> **EXERCISE BRIEF**
Every line from the first one in the listing down to the line with "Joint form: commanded" should be restated word for word.

> **AVAILABLE DATA**

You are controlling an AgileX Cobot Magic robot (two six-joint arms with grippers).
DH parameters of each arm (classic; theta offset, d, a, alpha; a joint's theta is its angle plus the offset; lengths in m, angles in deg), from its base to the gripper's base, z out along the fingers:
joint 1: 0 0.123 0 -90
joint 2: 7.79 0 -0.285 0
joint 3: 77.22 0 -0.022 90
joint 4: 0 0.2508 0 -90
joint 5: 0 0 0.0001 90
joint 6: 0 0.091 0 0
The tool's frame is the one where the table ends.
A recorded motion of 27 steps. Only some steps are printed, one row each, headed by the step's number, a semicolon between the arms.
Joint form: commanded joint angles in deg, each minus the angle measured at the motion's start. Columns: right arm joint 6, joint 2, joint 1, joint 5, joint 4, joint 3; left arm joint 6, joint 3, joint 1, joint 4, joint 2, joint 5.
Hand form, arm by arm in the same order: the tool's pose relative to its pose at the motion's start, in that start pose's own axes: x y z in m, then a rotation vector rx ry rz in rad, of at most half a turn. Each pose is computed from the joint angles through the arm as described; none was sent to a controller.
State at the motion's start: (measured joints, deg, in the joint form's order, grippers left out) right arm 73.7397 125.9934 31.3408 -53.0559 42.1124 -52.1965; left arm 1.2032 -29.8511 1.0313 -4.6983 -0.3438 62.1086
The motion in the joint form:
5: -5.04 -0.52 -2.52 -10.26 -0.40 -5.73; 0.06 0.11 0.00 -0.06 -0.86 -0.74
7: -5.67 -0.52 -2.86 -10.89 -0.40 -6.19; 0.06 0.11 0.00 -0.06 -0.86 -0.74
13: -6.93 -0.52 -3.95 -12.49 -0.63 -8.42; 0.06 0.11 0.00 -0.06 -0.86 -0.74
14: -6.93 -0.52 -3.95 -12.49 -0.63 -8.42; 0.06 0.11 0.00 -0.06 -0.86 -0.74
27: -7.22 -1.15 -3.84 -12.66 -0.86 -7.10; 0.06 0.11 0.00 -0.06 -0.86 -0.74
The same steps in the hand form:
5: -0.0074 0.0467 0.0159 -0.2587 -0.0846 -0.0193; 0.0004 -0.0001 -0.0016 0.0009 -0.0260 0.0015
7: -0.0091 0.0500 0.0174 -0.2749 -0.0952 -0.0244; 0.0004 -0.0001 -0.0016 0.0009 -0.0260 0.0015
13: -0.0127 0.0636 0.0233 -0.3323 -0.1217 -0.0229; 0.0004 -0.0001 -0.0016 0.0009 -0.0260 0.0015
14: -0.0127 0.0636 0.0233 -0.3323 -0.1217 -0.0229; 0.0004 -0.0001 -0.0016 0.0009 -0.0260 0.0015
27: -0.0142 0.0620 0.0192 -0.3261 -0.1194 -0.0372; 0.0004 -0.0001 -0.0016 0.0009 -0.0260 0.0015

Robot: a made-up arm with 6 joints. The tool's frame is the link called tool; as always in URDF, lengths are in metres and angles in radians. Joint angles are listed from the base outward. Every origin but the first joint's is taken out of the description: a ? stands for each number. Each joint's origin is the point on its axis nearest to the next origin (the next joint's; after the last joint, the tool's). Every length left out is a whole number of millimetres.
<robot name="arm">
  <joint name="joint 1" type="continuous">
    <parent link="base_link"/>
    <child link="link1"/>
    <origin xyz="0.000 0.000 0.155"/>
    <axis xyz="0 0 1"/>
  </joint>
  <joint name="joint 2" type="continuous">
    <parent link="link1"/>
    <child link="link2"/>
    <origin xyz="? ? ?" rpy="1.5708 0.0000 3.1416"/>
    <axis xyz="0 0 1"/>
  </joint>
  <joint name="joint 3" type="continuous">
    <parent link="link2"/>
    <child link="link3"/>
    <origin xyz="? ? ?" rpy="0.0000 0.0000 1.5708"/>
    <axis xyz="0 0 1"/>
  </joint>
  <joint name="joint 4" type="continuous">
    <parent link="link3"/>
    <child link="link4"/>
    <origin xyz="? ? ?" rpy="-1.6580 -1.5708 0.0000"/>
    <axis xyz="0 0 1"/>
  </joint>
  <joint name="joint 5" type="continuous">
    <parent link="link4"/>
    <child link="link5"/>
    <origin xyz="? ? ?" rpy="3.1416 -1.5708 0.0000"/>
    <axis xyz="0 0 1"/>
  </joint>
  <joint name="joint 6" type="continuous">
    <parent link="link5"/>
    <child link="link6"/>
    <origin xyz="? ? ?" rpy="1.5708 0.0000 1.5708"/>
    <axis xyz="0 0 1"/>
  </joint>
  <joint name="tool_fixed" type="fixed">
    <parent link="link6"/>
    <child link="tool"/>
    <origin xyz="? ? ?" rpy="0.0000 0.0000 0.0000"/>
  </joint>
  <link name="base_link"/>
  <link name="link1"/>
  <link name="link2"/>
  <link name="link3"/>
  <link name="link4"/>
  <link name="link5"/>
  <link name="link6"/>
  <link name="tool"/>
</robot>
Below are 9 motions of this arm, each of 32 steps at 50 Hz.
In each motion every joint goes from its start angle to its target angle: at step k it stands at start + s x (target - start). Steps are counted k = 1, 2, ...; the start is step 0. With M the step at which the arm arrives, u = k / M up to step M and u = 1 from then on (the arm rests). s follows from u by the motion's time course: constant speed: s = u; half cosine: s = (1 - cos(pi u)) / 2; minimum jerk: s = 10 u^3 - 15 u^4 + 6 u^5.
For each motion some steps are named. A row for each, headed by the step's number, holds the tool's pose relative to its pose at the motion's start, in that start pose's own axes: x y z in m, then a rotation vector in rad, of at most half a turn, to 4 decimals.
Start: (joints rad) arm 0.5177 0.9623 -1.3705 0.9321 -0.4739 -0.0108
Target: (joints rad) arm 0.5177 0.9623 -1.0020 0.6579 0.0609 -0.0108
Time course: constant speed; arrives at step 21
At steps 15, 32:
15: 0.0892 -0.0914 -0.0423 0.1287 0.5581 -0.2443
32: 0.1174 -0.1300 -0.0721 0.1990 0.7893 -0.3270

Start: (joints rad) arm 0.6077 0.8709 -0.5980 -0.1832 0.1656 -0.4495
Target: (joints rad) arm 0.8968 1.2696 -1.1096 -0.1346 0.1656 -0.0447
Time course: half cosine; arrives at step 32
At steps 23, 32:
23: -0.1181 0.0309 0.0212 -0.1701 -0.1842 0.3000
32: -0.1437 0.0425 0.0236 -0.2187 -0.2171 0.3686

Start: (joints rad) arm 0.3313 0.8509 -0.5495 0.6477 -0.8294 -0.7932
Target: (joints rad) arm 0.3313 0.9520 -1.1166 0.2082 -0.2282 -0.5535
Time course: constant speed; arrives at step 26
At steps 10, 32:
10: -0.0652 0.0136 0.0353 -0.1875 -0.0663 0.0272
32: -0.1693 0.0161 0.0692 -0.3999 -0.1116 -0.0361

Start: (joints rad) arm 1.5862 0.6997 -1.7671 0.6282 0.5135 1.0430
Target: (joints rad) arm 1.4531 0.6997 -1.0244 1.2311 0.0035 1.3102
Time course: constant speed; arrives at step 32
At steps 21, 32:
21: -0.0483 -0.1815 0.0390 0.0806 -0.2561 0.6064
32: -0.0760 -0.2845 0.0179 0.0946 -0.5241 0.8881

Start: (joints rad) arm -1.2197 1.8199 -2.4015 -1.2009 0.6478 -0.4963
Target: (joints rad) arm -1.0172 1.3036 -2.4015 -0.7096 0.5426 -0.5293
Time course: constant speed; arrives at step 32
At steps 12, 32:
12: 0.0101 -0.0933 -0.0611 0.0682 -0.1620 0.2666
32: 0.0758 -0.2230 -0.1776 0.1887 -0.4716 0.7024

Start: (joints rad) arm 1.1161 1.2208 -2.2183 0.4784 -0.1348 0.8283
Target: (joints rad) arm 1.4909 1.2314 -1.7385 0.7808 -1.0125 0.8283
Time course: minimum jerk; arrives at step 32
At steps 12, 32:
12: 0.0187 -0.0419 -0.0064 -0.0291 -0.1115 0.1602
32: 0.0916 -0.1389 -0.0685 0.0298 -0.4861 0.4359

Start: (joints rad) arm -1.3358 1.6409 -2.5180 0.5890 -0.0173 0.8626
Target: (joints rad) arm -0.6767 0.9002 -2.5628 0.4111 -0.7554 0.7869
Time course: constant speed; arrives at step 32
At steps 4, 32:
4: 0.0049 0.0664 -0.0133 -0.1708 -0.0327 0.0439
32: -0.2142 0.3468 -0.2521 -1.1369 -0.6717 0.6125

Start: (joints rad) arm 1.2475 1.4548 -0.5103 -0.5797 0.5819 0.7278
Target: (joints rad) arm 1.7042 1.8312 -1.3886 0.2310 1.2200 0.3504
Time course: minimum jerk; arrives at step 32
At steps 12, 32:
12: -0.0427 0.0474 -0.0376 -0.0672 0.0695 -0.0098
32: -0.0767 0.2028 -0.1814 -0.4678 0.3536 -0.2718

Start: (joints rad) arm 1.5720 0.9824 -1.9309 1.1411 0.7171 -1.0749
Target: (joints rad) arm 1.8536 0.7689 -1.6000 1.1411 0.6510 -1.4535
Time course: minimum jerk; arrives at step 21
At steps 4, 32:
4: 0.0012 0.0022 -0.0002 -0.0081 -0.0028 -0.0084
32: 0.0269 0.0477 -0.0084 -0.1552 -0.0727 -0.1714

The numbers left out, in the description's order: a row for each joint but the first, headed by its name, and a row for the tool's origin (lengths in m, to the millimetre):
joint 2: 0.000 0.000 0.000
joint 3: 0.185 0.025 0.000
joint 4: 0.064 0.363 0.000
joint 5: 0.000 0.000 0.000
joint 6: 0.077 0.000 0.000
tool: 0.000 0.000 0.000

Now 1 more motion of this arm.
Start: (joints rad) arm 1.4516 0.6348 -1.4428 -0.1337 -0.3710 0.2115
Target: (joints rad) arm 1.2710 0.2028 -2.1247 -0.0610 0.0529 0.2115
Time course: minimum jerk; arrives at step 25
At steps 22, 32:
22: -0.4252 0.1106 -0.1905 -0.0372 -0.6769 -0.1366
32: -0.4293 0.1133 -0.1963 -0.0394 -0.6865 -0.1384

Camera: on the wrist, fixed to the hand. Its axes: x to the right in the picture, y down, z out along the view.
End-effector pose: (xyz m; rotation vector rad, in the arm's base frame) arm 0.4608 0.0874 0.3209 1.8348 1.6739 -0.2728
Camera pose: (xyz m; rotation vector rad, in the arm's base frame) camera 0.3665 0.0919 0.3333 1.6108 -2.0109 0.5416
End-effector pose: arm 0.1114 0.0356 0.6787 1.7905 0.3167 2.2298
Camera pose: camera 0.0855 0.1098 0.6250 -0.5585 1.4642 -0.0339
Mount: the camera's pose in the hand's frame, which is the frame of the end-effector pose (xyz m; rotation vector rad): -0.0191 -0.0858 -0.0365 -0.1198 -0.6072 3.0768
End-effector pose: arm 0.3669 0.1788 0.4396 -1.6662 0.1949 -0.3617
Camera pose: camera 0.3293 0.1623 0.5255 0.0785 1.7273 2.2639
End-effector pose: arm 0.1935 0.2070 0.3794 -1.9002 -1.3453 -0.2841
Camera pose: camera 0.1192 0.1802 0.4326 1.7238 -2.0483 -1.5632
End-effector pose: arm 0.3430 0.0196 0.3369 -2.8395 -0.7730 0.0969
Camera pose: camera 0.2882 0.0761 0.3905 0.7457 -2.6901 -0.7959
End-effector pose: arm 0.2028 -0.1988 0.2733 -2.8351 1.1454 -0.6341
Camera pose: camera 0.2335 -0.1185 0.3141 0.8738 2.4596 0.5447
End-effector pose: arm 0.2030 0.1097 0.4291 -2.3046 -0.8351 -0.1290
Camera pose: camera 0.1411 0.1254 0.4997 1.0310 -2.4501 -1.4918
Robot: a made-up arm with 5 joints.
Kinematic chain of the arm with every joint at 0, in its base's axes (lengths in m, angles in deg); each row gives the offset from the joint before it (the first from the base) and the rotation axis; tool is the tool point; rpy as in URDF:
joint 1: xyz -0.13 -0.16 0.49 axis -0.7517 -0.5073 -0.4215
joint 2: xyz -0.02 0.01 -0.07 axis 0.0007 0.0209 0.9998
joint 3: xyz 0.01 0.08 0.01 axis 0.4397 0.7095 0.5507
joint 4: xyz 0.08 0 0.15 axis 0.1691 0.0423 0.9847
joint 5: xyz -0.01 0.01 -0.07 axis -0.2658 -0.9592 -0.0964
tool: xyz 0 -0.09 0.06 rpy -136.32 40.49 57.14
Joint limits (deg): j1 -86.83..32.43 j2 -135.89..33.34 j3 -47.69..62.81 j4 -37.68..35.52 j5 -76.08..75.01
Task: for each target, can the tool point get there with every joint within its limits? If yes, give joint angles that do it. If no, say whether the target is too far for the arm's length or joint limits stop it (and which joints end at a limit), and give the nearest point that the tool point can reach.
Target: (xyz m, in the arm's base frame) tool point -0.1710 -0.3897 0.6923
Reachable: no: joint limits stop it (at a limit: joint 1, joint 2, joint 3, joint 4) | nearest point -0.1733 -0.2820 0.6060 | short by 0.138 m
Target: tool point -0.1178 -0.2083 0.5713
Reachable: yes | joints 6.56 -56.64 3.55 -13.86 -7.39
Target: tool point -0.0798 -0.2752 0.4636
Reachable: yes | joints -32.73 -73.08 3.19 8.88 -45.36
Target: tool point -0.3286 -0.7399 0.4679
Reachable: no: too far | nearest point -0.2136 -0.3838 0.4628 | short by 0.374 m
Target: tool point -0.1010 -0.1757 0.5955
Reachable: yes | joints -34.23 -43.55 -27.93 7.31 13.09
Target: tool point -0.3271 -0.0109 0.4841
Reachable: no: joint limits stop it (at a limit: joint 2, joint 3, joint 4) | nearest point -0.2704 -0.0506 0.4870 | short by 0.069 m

> **REPLY**
You are controlling an AgileX Cobot Magic robot (two six-joint arms with grippers).
DH parameters of each arm (classic; theta offset, d, a, alpha; a joint's theta is its angle plus the offset; lengths in m, angles in deg), from its base to the gripper's base, z out along the fingers:
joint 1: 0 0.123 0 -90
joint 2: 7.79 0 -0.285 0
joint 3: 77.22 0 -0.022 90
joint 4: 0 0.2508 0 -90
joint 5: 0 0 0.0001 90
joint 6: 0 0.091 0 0
The tool's frame is the one where the table ends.
A recorded motion of 27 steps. Only some steps are printed, one row each, headed by the step's number, a semicolon between the arms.
Joint form: commanded joint angles in deg, each minus the angle measured at the motion's start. Columns: right arm joint 6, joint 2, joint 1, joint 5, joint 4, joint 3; left arm joint 6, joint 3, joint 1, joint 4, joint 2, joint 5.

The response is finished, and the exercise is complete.